Hospital Nacional (National Hospital) is a private hospital in Panama City, Panama. It is located at Avenida Cuba and 38th Street in Bella Vista.

==History==
Clinica Nacional (National Clinic), a small 10-bed facility with one operating room, one delivery room, and a small newborn unit, opened on 9 July 1973 at Justo Arosemena Avenue and 38th Street in Panama City, Panama.It exclusively provided OB/GYN services and became known as "Clinica de la Mujer" (The Women's Clinic). To accommodate its growth to 25 beds, it moved to a larger location across the street in January 1980

In September 1994, Centro Médico Nacional (National Medical Center) opened, housing 110 specialists.

By that time, the smaller clinic's fame made further expansion feasible. On 20 August 1998, a new building was inaugurated on Avenida Cuba, between 38th and 39th Streets in Panama City, where the clinic was renamed Hospital Nacional.

==Facilities==
Hospital Nacional is an 80-bed facility offering all major medical specialties. The Intensive Care Unit has eight adult and five pediatric beds. The neonatal ICU can care for 5 patients at a time.
Experienced registered nurses are available at all times.

==Services==
- Emergency Room: ATLS and ACLS certified personnel.

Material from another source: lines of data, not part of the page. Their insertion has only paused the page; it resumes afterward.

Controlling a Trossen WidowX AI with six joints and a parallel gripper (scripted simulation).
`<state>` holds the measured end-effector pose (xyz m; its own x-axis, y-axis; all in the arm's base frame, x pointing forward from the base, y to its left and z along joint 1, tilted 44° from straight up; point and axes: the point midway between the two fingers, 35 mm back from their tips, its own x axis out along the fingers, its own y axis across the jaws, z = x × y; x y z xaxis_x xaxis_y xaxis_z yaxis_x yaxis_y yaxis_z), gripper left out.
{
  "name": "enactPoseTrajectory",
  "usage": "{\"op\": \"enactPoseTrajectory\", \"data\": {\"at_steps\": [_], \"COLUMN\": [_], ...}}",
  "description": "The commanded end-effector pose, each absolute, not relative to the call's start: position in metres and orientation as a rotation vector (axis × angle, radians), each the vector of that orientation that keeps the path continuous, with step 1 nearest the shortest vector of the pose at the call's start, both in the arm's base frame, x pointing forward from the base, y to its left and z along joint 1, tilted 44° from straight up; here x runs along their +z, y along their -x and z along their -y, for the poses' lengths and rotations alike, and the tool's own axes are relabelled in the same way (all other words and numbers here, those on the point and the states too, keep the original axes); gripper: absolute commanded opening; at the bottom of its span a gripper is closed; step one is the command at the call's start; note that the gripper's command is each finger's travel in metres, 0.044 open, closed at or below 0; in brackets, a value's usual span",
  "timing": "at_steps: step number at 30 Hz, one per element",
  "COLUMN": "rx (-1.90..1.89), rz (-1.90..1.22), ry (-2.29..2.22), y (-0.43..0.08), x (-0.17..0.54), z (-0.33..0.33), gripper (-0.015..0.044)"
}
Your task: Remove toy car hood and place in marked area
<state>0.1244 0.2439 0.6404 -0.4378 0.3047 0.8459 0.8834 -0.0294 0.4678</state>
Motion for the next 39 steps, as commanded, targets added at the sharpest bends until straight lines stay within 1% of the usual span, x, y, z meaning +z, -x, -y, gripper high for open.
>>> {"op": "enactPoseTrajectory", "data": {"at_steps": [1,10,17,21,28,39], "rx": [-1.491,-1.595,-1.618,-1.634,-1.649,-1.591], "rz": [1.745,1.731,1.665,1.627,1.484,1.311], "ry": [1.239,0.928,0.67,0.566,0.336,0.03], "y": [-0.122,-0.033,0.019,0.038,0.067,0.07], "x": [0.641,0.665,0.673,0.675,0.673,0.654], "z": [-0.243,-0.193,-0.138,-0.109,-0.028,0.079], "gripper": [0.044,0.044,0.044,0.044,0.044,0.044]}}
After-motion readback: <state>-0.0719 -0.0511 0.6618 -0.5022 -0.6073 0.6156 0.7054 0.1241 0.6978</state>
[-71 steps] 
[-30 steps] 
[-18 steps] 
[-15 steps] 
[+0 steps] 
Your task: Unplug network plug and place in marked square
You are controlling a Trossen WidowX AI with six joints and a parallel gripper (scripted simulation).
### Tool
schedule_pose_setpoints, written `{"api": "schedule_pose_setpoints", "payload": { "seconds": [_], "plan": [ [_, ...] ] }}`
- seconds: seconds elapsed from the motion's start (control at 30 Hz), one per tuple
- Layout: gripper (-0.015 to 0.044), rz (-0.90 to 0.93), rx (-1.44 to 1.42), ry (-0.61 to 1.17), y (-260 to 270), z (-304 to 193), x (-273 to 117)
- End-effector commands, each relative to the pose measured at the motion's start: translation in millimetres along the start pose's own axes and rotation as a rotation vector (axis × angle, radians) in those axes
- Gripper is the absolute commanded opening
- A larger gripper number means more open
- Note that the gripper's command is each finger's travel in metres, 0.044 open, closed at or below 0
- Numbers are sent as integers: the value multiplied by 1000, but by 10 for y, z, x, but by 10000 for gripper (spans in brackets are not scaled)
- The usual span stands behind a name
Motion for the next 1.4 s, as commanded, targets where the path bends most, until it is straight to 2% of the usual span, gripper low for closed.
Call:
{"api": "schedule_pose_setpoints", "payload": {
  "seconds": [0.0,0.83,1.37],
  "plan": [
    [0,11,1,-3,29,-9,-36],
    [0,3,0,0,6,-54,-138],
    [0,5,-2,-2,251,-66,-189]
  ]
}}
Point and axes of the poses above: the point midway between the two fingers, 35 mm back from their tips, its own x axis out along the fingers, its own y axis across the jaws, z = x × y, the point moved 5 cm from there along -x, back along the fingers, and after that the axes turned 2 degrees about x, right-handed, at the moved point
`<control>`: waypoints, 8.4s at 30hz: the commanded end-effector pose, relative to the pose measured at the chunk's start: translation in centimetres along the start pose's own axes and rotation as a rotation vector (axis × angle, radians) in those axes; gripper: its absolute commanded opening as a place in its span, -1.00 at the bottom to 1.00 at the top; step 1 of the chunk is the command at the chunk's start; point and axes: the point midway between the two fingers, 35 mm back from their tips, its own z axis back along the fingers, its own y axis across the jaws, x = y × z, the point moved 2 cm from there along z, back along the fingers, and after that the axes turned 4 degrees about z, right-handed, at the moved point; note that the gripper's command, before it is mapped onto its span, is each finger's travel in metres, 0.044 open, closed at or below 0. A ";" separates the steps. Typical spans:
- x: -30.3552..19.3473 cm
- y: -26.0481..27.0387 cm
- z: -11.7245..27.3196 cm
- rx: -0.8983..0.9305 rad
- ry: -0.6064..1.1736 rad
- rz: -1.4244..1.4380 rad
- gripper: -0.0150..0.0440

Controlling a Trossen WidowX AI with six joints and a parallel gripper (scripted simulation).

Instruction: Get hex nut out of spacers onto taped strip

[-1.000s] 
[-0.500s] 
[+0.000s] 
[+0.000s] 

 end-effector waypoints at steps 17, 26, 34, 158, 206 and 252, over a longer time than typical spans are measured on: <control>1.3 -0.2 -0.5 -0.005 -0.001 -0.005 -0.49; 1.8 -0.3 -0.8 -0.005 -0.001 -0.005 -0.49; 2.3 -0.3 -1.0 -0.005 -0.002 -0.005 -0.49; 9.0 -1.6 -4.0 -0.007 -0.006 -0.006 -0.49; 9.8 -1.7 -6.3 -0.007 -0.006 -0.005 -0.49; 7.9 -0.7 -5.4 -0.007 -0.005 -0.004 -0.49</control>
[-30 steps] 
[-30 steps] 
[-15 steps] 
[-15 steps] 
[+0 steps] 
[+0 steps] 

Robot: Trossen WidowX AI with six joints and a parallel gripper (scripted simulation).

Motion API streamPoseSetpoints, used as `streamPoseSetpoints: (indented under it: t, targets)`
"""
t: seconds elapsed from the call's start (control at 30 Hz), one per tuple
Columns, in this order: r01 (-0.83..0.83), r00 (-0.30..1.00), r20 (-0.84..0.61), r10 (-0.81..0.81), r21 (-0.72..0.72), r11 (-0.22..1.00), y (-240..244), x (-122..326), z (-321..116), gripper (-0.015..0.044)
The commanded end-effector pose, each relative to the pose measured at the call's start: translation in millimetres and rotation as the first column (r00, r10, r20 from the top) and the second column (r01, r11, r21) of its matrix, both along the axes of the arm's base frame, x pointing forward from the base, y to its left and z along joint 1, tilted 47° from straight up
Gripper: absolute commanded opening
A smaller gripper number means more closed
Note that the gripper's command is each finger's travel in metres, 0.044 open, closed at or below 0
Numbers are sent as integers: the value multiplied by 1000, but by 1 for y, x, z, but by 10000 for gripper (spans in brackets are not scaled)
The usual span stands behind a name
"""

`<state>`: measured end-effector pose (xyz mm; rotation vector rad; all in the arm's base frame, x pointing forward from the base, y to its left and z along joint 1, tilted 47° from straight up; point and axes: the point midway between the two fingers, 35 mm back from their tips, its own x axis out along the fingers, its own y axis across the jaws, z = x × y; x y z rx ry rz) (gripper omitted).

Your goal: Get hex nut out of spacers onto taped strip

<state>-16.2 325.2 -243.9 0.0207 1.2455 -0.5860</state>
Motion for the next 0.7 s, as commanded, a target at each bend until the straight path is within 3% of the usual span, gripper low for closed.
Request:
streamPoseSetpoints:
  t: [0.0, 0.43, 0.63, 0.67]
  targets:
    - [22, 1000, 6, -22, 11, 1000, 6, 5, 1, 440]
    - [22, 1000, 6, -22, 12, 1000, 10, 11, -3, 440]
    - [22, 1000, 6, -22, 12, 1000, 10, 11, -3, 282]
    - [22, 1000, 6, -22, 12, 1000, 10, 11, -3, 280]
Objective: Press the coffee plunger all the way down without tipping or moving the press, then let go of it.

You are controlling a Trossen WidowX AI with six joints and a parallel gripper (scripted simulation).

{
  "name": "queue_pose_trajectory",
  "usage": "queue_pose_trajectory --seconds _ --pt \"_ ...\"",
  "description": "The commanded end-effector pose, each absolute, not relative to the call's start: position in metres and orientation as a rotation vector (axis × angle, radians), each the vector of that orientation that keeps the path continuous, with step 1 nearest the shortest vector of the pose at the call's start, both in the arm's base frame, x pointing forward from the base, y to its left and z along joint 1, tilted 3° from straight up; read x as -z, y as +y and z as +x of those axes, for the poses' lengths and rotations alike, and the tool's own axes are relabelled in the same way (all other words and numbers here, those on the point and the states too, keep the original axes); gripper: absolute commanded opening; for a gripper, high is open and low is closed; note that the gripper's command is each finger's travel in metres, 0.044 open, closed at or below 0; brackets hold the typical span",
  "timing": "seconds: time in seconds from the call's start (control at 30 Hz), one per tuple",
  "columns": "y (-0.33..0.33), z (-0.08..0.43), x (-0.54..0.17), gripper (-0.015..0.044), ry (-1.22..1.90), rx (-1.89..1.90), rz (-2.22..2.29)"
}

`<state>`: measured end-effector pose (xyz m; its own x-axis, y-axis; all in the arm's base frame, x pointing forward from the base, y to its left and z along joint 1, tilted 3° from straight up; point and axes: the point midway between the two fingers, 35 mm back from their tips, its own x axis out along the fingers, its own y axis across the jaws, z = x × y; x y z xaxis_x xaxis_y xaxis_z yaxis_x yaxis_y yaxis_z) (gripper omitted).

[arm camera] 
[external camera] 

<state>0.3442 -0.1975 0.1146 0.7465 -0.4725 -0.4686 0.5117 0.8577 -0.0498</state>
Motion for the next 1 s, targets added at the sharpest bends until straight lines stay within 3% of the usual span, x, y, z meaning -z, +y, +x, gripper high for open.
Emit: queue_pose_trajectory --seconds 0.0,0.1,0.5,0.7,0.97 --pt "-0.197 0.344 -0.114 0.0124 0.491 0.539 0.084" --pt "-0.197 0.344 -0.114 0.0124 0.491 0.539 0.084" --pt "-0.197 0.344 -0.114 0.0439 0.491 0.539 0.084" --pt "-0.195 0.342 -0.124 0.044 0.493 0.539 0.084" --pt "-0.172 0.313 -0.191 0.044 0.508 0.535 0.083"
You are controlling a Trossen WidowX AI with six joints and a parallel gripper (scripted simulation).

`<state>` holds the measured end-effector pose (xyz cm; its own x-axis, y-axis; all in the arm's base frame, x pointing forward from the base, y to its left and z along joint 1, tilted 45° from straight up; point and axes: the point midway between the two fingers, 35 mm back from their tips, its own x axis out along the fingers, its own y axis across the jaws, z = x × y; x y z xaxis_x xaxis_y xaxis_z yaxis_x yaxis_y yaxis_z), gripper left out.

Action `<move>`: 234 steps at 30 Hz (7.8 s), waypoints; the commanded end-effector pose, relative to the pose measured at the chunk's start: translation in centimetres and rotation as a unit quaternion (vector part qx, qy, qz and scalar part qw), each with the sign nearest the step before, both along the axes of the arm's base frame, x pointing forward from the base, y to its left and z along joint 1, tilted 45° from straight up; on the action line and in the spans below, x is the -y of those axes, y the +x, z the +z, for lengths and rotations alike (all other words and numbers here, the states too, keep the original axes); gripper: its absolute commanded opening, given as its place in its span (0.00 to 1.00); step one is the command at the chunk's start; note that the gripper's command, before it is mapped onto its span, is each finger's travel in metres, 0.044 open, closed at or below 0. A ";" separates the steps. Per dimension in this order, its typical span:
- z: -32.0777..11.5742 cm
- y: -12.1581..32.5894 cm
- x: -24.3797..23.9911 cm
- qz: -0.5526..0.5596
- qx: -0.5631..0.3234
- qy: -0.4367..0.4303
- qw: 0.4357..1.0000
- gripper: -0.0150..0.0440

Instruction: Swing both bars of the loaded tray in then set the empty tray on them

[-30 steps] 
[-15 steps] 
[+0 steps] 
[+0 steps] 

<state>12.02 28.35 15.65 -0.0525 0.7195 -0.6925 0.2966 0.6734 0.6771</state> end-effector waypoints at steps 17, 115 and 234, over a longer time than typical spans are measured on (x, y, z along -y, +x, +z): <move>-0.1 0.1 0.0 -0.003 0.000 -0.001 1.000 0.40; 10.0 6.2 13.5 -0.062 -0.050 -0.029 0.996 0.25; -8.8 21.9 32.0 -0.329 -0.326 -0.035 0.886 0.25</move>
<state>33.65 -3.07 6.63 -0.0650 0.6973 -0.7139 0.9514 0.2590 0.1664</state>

The ER Medical director has done training in ER Management on Beth Israel Deaconess Medical Center.
- Operating room: Ready for all mayor surgeries, 24/7
- Laboratory
- Pharmacy
- Pathology
- Blood Bank
- Medical Imaging: Including X-Rays, MRI, Multidetector CT, Ultrasound, Nuclear Medicine (Molecular Imaging), Fluoroscopy, Angiography Lab, Mammography and Bone Densitometry.
- Endoscopy
- Physical therapy
- Hyperbaric oxygen therapy
- Cardiologic testing lab: Including Holter monitor, EKG, Echocardiography and Cardiac Stress Tests, they have a special unit to do Cardiac CTs.
- Delivery Rooms
- Hemodialysis

==Insurance==
Hospital Nacional works with all major Panamanian insurance companies, and also has a special International Insurances Department dedicated to handling International Insurance Programs.